Son solo las referencias literarias de las tres primeras novelas. Espero que algún día editen un diccionario literario de las novelas. Yo por de pronto decidí ir leyendo algunas de ellas, porque creo que merecen la pena.

Estos es. Unas novelas policíacas que guardan un sentido y unas referencias culturales y literarias fuera de lo común. ¿Habéis leído alguna de estas novelas? ¿Qué os han parecido?

* Por cierto existe un libro escrito por esta autora que no es una novela de Brunetti, pero si una obra sobre la Venezia de Brunetti.
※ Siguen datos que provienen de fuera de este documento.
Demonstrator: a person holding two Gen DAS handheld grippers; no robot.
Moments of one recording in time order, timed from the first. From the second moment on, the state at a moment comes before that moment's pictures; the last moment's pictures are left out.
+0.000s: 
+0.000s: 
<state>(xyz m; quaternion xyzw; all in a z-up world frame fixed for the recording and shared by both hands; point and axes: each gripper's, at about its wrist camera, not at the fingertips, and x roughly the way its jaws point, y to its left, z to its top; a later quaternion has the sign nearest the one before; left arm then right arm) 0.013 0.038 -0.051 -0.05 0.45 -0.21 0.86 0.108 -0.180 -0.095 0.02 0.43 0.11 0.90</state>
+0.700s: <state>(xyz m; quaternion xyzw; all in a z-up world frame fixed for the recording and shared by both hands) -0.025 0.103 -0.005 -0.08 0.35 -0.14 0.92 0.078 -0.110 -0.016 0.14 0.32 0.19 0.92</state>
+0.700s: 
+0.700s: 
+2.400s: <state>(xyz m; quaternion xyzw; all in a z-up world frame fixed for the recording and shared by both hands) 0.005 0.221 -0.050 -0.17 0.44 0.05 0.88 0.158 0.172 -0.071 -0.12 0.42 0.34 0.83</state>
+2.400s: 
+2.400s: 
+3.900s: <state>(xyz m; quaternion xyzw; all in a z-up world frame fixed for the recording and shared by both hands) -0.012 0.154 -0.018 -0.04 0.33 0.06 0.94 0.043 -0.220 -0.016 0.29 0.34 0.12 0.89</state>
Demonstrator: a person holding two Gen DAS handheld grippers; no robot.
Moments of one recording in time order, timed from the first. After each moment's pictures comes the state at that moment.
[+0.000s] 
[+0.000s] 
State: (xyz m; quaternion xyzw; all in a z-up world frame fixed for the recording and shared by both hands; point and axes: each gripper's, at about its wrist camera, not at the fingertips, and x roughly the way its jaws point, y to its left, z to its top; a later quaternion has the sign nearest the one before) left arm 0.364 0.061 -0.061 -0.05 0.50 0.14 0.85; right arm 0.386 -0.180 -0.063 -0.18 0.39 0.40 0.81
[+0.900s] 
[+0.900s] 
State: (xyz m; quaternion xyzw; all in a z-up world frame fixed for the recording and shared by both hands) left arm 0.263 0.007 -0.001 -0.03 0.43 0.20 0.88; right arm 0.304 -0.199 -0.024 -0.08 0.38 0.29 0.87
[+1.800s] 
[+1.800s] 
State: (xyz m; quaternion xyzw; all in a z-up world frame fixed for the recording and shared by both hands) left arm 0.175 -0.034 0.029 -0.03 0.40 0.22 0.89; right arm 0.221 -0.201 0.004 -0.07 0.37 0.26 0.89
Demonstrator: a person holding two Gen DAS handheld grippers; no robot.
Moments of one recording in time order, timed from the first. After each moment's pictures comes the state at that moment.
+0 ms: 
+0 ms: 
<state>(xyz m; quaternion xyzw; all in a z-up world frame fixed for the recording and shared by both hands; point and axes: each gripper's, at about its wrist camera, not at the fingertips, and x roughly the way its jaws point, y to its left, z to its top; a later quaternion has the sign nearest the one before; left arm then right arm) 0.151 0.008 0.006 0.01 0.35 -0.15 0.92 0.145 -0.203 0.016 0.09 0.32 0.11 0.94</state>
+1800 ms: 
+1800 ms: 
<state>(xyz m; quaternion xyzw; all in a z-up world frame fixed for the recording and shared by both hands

Paseos por Venecia (Seix Barral), una serie de paseos y recorridos por la ciudad de los canales según las novelas por ella escrita. No es una guía al uso y en ella aparecen restaurantes, bares, tiendas y lugares que no suelen aparecer en las guías de turistas, pero bastante más auténticos que muchos de esos lugares.

* Los libros de Donna Leon no están traducidos al italiano para que pueda seguir viviendo discretamente en Venezia ( y me imagino que sin ningún sobresalto, porque otro de los elementos clave de estas novelas son las feroces críticas al sistema político italiano, bien sea a nivel estatal, como local).